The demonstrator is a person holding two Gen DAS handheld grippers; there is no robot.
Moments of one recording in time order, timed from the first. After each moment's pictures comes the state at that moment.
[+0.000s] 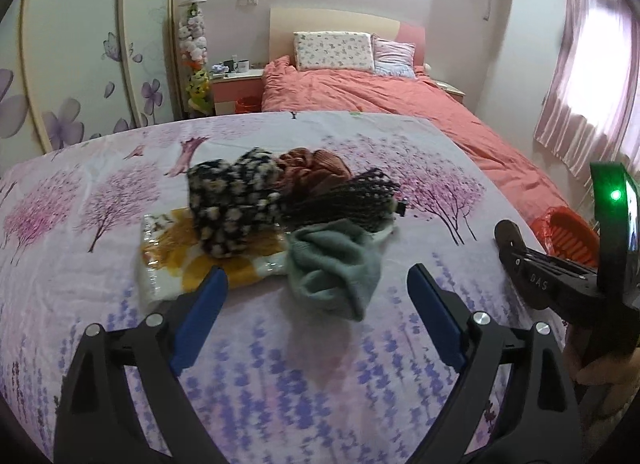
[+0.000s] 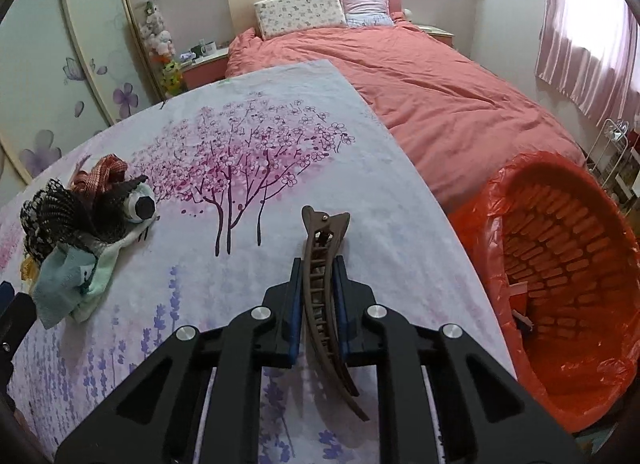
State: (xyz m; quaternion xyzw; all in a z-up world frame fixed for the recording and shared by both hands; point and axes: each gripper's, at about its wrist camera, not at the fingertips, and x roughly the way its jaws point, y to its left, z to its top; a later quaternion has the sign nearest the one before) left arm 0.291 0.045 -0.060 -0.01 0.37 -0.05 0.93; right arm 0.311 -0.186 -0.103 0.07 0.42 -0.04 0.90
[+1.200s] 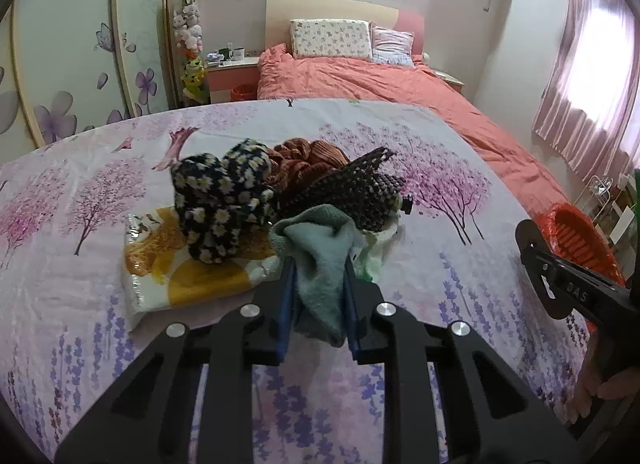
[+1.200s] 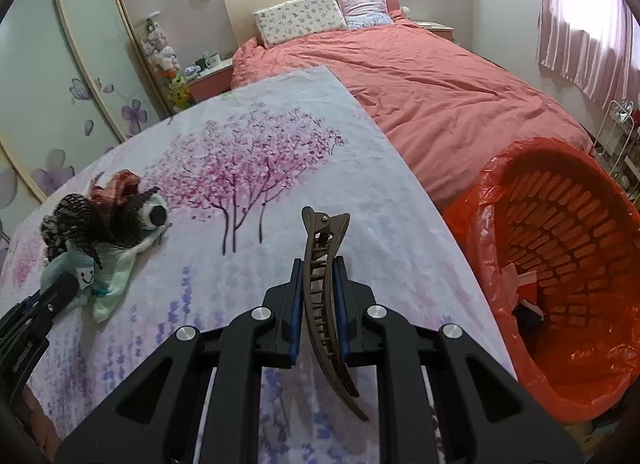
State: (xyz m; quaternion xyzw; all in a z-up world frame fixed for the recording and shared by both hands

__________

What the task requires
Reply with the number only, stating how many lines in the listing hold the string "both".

Result of this exercise
2